La Ministra de Cultura ha anunciado hace poco la rebaja del IVA de los libros electrónicos, que pasarán del 16% al 4%, el tipo que grava los libros en papel actualmente. La medida es una demanda desde hace tiempo del sector editorial, que veía injusta esa diferenciación en función del soporte cuando el contenido puede ser el mismo.
Efectivamente, hasta la fecha, el suministro de contenidos digitalizados se considera una prestación de servicios, pues no se produce en realidad una entrega, según la Comisión Europea y que se trasladó, más o menos, al apartado 16 del art. 11.2 de la Ley del IVA. A partir de ahí el art. 70 establece los criterios de sujeción del impuesto definiendo como “servicios prestados por via electrónica” el suministro de imágenes, texto, información y la puesta a disposición de bases de datos. En consecuencia, se aplicaba el tipo general del 16% independientemente del contenido.
La solución es criticable, pues el canal o medio de venta no puede condicionar la naturaleza del bien y además afecta a la neutralidad del impuesto, pero la Agencia Tributaria, en diversas consultas a propósito de estos contenidos, se ha venido amparando en que el concepto de libro del art. 91.dos.1.2 de la Ley debe interpretarse según el Diccionario de la RAE (”todo impreso no periódico que contiene 49 páginas o más, excluidas las cubiertas”), al igual que respecto a revistas (”publicación periódica por cuadernos, con escritos sobre varias materias, o sobre una sola especialmente”) o periódicos (”diario, publicación que sale diariamente”), y en que por tanto no se aplicaba el tipo superreducido, ya que además para que se considerara entrega debía existir una transmisión del poder de disposición sobre bienes corporales.

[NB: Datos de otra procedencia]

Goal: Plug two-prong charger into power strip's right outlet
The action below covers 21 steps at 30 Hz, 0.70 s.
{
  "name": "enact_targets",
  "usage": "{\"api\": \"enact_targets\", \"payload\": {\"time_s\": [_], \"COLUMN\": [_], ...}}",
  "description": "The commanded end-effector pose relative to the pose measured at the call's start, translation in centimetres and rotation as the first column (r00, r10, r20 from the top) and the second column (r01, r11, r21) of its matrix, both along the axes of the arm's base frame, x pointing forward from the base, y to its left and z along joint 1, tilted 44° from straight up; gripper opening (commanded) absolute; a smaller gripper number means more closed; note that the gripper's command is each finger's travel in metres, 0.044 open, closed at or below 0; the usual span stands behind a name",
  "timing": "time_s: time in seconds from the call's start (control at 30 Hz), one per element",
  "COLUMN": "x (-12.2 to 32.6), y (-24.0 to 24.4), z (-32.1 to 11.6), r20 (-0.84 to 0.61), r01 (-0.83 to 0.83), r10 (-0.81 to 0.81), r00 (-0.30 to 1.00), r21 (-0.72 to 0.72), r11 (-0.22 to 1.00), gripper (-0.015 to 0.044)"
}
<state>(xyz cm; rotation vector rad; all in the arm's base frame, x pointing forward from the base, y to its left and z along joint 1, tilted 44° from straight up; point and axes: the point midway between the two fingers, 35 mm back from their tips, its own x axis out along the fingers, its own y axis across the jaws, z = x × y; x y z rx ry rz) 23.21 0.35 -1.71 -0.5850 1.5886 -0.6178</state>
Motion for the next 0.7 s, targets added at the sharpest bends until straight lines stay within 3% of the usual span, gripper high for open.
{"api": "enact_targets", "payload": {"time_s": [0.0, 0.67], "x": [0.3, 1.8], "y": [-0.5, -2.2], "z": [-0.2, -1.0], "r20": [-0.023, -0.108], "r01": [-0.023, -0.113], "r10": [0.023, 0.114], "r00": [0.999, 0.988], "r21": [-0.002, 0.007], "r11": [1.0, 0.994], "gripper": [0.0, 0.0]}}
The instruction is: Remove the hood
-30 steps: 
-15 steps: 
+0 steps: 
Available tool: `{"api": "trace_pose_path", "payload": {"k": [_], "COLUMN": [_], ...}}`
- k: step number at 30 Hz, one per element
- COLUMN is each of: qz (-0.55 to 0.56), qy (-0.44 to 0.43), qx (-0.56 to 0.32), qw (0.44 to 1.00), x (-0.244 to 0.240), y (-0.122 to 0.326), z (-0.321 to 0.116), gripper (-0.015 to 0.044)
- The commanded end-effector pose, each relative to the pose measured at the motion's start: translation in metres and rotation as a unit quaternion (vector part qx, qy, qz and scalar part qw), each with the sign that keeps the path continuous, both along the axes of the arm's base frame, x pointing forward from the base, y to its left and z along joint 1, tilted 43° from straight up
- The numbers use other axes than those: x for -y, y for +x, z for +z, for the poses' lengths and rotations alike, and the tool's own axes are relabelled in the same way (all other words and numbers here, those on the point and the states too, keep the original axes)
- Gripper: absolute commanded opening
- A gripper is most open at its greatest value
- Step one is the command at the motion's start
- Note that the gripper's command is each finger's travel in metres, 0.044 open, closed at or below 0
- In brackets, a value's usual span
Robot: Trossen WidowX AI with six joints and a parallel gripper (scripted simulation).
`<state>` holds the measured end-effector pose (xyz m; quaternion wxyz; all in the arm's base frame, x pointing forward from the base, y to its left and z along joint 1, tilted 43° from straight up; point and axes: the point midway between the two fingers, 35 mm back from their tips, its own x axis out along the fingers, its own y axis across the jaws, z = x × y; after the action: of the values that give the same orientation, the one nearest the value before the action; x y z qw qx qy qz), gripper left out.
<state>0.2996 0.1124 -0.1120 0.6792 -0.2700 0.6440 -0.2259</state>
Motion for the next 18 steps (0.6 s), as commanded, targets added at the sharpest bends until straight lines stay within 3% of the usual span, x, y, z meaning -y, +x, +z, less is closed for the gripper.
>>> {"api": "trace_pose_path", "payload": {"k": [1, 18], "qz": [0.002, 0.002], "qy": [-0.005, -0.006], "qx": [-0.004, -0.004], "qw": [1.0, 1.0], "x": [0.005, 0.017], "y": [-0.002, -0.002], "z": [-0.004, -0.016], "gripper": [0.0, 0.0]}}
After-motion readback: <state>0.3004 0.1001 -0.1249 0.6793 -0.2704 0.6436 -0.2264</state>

Ahora bien, la equiparación del concepto fiscal de “libro” a la definición de la Ley del Libro puede traer problemas si tenemos en cuenta que en ésta se entienden incluidos los libros electrónicos y los libros que se publiquen o se difundan por Internet o en otro soporte que pueda aparecer en el futuro, los materiales complementarios de carácter impreso, visual, audiovisual o sonoro que sean editados conjuntamente con el libro y que participen del carácter unitario del mismo, así como cualquier otra manifestación editorial (el subrayado es mío).
Esto es, además de lo que es la digitalización de un libro (la versión en pdf, Mobipocket o ePub de un libro en papel), también podemos añadir el acceso a publicaciones literarias, artísticas o científicas por medio de Internet, y las obras multimedia. Mejor aún, cualquier cosa que produzca una editorial.

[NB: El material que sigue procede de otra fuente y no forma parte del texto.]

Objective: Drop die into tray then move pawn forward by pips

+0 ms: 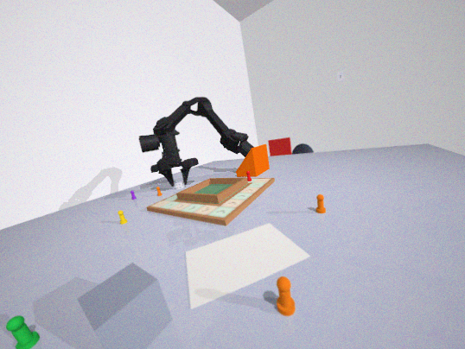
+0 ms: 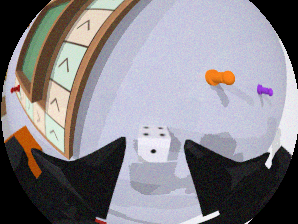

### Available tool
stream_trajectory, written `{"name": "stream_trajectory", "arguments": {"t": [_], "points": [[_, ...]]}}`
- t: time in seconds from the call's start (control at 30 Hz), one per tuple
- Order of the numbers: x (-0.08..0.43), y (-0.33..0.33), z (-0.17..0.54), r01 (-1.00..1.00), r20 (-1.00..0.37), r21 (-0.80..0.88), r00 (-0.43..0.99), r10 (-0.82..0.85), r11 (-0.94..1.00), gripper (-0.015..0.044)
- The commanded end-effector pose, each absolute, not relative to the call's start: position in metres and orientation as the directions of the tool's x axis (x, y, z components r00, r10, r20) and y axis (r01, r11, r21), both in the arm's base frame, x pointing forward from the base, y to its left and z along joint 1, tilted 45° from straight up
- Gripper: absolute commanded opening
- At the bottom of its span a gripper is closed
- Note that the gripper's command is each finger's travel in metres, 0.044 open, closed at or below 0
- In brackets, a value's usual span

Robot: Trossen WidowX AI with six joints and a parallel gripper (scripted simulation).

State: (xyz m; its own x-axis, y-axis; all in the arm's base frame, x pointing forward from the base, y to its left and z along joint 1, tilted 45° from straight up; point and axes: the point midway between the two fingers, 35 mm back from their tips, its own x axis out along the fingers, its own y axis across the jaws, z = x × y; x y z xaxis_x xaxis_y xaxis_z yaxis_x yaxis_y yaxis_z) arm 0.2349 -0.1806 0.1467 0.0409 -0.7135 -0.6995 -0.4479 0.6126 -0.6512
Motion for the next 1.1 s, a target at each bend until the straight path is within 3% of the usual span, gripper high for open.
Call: {"name": "stream_trajectory", "arguments": {"t": [0.0, 0.1, 0.43, 0.53, 1.07], "points": [[0.234, -0.181, 0.142, -0.458, -0.704, -0.643, 0.038, -0.709, 0.614, 0.0222], [0.234, -0.181, 0.142, -0.458, -0.704, -0.643, 0.038, -0.709, 0.614, 0.0144], [0.234, -0.181, 0.142, -0.458, -0.704, -0.643, 0.038, -0.709, 0.614, 0.0077], [0.234, -0.179, 0.144, -0.458, -0.706, -0.642, 0.038, -0.708, 0.615, 0.0], [0.239, -0.119, 0.203, -0.458, -0.716, -0.631, 0.035, -0.697, 0.626, 0.0]]}}
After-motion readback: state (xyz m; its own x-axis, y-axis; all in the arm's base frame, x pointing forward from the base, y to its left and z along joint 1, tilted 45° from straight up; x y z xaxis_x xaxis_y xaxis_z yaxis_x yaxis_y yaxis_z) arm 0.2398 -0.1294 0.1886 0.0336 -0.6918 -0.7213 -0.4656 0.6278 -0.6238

Así que adelante con la reforma, que de ser así los ahora prestadores de servicios de la sociedad de la información no tienen más que ampliar su objeto social, solicitar el alta en el Impuesto sobre Actividades Económicas correspondiente a editoriales, así como en la Agencia del ISBN.
ACTUALIZACIÓN (22-12-2009): Corre por ahí una recentísima consulta vinculante a la Dirección General de Tributos que plantea este supuesto de acuerdo con la Ley del Libro y la Directiva 2009/112/CE (pdf), que viene a decir que tributarán al tipo impositivo del 4% los libros que se suministren en cualquier medio de soporte físico, y en particular los entregados a través de archivos electrónicos dispuestos para su volcado a herramientas de lectura o dispositivos portátiles que permitan almacenar y leer archivos digitalizados. Dicho suministro podrá realizarse, a estos efectos, a través de CD-Rom, memorias USB (pendrives) o directamente a través de su descarga desde equipos de hardware. Posteriormente aclara que los servicios prestados por via electrónica tributarán al 16%, incluyéndose el suministro de imágenes, texto, información y la puesta a disposición de bases de datos, así como el acceso electrónico a bases de datos, periódicos, revistas y páginas web en general.
Si tenemos en cuenta que la tendencia es ofrecer libros mediante acceso, la solución contentará a corto plazo a los editores pero a la larga deberá afrontarse una solución equitativa, pues ya nos podemos encontrar que un mismo contenido puede comprarse en papel, soporte digital u online (pienso ahora en contenidos jurídicos) con distinta tributación. Y no parece lógico cuando estos últimos también pueden ser descargados y almacenados en un dispositivo.